Saved entries:
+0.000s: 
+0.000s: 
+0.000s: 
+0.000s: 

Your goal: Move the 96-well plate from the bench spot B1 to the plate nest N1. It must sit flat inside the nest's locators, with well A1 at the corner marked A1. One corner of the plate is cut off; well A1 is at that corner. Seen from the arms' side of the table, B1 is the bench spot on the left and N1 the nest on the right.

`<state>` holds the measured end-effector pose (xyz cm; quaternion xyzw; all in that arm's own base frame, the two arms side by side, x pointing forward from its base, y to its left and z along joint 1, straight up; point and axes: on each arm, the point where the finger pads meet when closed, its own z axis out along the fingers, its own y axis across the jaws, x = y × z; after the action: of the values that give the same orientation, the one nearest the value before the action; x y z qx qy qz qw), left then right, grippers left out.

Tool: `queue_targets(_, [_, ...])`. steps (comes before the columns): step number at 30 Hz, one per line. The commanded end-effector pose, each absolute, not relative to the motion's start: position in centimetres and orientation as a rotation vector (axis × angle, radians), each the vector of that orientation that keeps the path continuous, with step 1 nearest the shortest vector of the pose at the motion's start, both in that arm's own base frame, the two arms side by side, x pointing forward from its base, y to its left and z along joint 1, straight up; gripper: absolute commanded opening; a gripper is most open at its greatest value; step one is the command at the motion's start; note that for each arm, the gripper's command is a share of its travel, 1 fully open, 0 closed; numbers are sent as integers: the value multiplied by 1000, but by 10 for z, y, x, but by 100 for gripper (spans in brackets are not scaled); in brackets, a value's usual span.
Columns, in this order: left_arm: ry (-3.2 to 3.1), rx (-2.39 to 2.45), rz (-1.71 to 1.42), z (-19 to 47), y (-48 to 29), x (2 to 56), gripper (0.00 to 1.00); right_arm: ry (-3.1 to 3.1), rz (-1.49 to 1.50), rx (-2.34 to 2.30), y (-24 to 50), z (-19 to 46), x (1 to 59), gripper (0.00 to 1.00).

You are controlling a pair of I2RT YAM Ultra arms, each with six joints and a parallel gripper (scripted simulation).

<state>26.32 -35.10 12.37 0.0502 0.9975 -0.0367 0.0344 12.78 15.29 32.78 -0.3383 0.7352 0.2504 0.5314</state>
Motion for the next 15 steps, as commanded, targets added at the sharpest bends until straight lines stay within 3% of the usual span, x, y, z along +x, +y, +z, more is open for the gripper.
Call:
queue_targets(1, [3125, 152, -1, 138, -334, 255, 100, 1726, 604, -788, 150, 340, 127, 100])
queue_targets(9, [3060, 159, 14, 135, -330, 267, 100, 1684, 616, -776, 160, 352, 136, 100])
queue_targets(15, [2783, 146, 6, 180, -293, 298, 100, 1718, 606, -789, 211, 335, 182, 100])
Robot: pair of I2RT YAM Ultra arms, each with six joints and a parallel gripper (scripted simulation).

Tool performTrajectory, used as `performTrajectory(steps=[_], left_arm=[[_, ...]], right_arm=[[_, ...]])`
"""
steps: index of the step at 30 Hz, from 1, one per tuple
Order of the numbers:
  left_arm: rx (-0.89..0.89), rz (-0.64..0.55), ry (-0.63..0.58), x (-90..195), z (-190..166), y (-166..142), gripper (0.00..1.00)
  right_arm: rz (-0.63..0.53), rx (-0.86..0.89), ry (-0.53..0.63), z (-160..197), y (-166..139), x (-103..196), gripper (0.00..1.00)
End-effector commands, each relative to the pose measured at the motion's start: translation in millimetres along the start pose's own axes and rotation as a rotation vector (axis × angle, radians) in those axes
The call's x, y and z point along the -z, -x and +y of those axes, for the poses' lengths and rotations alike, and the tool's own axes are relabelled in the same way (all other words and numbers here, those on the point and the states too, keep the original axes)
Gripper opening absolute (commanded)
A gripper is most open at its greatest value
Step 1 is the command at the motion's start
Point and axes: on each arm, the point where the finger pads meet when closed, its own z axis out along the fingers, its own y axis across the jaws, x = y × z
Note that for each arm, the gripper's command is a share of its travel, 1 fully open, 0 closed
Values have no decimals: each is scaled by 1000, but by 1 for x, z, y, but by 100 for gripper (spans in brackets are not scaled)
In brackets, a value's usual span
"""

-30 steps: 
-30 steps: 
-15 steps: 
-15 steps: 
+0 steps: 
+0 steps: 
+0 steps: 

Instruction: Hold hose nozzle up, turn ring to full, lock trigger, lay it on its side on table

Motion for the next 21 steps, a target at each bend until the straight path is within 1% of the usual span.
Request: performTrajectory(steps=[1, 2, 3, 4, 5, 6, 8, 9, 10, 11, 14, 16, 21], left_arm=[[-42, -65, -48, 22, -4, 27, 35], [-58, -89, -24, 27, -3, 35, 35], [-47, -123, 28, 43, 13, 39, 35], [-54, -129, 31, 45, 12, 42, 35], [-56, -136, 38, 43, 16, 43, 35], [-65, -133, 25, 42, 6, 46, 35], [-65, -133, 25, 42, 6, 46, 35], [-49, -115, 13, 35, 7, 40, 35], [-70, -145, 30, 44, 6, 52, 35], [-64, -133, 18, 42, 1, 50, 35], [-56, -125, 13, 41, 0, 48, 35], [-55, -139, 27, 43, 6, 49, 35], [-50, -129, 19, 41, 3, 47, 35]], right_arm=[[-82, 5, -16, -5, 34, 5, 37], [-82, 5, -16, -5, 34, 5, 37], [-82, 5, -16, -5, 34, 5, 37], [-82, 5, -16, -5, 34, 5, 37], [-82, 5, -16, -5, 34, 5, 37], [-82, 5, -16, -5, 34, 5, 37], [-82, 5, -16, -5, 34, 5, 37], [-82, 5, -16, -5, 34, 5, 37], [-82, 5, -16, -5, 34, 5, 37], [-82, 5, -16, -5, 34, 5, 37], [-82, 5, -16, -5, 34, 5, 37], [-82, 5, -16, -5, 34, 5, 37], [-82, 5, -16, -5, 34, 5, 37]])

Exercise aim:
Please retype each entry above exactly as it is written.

Written reply:
+0.000s: 
+0.000s: 
+0.000s: 
+0.000s: 

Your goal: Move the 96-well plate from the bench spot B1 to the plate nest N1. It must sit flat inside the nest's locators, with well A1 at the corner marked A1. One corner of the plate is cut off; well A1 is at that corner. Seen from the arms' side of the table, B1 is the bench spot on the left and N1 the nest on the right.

`<state>` holds the measured end-effector pose (xyz cm; quaternion xyzw; all in that arm's own base frame, the two arms side by side, x pointing forward from its base, y to its left and z along joint 1, straight up; point and axes: on each arm, the point where the finger pads meet when closed, its own z axis out along the fingers, its own y axis across the jaws, x = y × z; after the action: of the values that give the same orientation, the one nearest the value before the action; x y z qx qy qz qw), left then right, grippers left out.

Tool: `queue_targets(_, [_, ...])`. steps (comes before the columns): step number at 30 Hz, one per line. The commanded end-effector pose, each absolute, not relative to the motion's start: position in centimetres and orientation as a rotation vector (axis × angle, radians), each the vector of that orientation that keeps the path continuous, with step 1 nearest the shortest vector of the pose at the motion's start, both in that arm's own base frame, the two arms side by side, x pointing forward from its base, y to its left and z along joint 1, straight up; gripper: absolute commanded opening; a gripper is most open at its greatest value; step one is the command at the motion's start; note that for each arm, the gripper's command is a share of its travel, 1 fully open, 0 closed; numbers are sent as integers: the value multiplied by 1000, but by 10 for z, y, x, but by 100 for gripper (spans in brackets are not scaled); in brackets, a value's usual span.
Columns, in this order: left_arm: ry (-3.2 to 3.1), rx (-2.39 to 2.45), rz (-1.71 to 1.42), z (-19 to 47), y (-48 to 29), x (2 to 56), gripper (0.00 to 1.00); right_arm: ry (-3.1 to 3.1), rz (-1.49 to 1.50), rx (-2.34 to 2.30), y (-24 to 50), z (-19 to 46), x (1 to 59), gripper (0.00 to 1.00).

You are controlling a pair of I2RT YAM Ultra arms, each with six joints and a parallel gripper (scripted simulation).

<state>26.32 -35.10 12.37 0.0502 0.9975 -0.0367 0.0344 12.78 15.29 32.78 -0.3383 0.7352 0.2504 0.5314</state>
Motion for the next 15 steps, as commanded, targets added at the sharpest bends until straight lines stay within 3% of the usual span, x, y, z along +x, +y, +z, more is open for the gripper.
Call:
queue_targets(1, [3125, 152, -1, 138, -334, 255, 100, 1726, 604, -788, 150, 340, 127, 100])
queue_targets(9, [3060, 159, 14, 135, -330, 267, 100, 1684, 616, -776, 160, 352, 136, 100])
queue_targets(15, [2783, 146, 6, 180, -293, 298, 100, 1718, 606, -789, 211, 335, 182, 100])
Robot: pair of I2RT YAM Ultra arms, each with six joints and a parallel gripper (scripted simulation).

Tool performTrajectory, used as `performTrajectory(steps=[_], left_arm=[[_, ...]], right_arm=[[_, ...]])`
"""
steps: index of the step at 30 Hz, from 1, one per tuple
Order of the numbers:
  left_arm: rx (-0.89..0.89), rz (-0.64..0.55), ry (-0.63..0.58), x (-90..195), z (-190..166), y (-166..142), gripper (0.00..1.00)
  right_arm: rz (-0.63..0.53), rx (-0.86..0.89), ry (-0.53..0.63), z (-160..197), y (-166..139), x (-103..196), gripper (0.00..1.00)
End-effector commands, each relative to the pose measured at the motion's start: translation in millimetres along the start pose's own axes and rotation as a rotation vector (axis × angle, radians) in those axes
The call's x, y and z point along the -z, -x and +y of those axes, for the poses' lengths and rotations alike, and the tool's own axes are relabelled in the same way (all other words and numbers here, those on the point and the states too, keep the original axes)
Gripper opening absolute (commanded)
A gripper is most open at its greatest value
Step 1 is the command at the motion's start
Point and axes: on each arm, the point where the finger pads meet when closed, its own z axis out along the fingers, its own y axis across the jaws, x = y × z
Note that for each arm, the gripper's command is a share of its travel, 1 fully open, 0 closed
Values have no decimals: each is scaled by 1000, but by 1 for x, z, y, but by 100 for gripper (spans in brackets are not scaled)
In brackets, a value's usual span
"""

-30 steps: 
-30 steps: 
-15 steps: 
-15 steps: 
+0 steps: 
+0 steps: 
+0 steps: 

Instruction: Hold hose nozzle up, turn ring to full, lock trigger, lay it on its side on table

Motion for the next 21 steps, a target at each bend until the straight path is within 1% of the usual span.
Request: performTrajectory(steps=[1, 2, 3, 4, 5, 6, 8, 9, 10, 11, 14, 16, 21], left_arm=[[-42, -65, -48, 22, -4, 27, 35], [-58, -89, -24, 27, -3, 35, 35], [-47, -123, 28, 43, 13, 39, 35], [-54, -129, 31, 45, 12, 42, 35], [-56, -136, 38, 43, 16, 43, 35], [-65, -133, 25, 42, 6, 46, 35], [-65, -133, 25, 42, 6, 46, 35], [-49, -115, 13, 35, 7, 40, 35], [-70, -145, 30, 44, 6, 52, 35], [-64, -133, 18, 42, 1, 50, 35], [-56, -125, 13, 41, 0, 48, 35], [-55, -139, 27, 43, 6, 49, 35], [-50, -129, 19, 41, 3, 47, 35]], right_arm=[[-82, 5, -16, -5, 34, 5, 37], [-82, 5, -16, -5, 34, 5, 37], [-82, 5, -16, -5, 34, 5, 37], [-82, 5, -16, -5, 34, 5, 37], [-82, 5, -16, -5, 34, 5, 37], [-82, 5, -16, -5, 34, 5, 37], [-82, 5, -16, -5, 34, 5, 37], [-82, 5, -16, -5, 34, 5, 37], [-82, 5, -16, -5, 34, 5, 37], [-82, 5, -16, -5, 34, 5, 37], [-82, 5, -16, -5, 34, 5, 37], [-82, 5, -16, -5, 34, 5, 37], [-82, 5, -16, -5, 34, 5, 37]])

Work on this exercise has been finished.